(Raw data begins)
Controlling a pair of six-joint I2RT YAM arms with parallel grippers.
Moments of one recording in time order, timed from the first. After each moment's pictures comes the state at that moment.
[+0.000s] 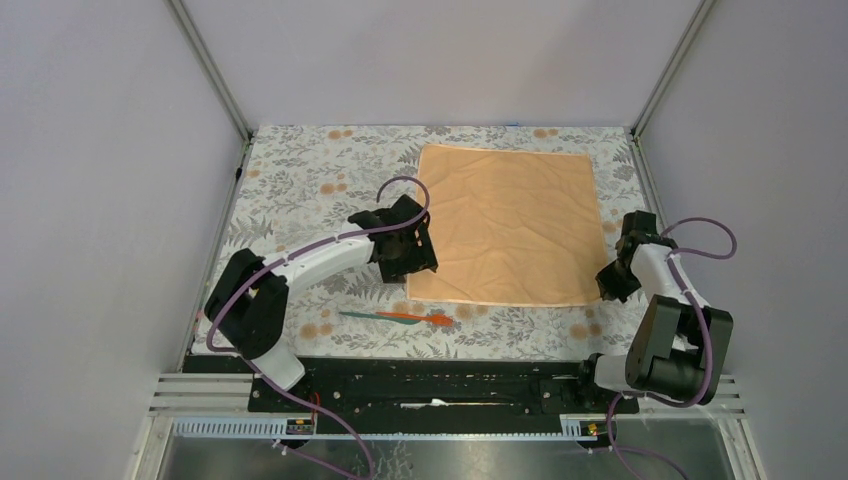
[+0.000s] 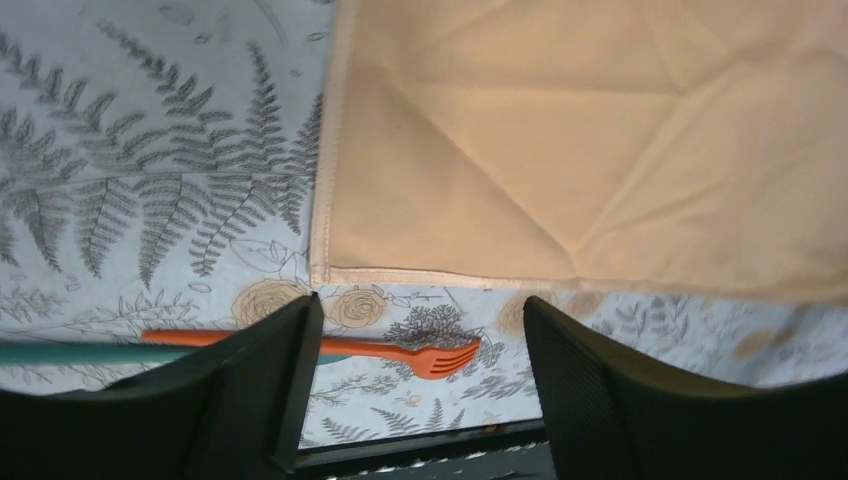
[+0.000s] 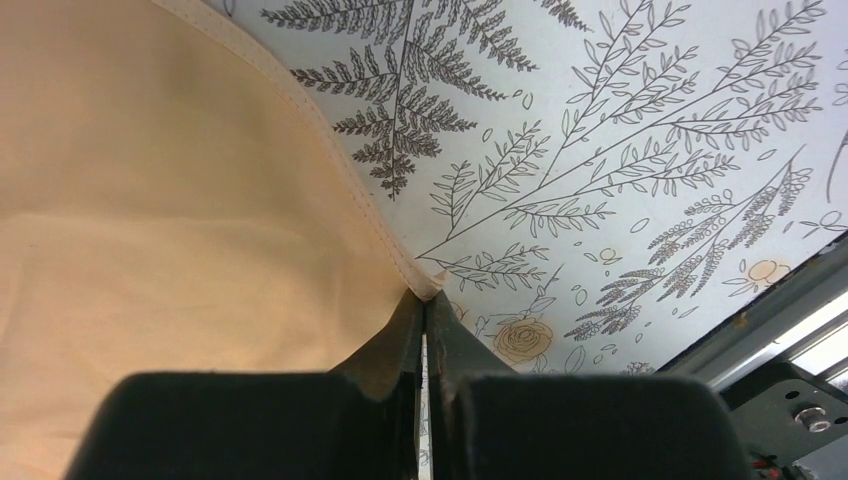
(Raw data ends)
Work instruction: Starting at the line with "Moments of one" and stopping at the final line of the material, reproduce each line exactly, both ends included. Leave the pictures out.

Answer to this task:
Moments of one recording in time order, timed from the first. After each moment's pictures comes the state at that moment.
[+0.000s] 
[+0.000s] 
[+0.000s] 

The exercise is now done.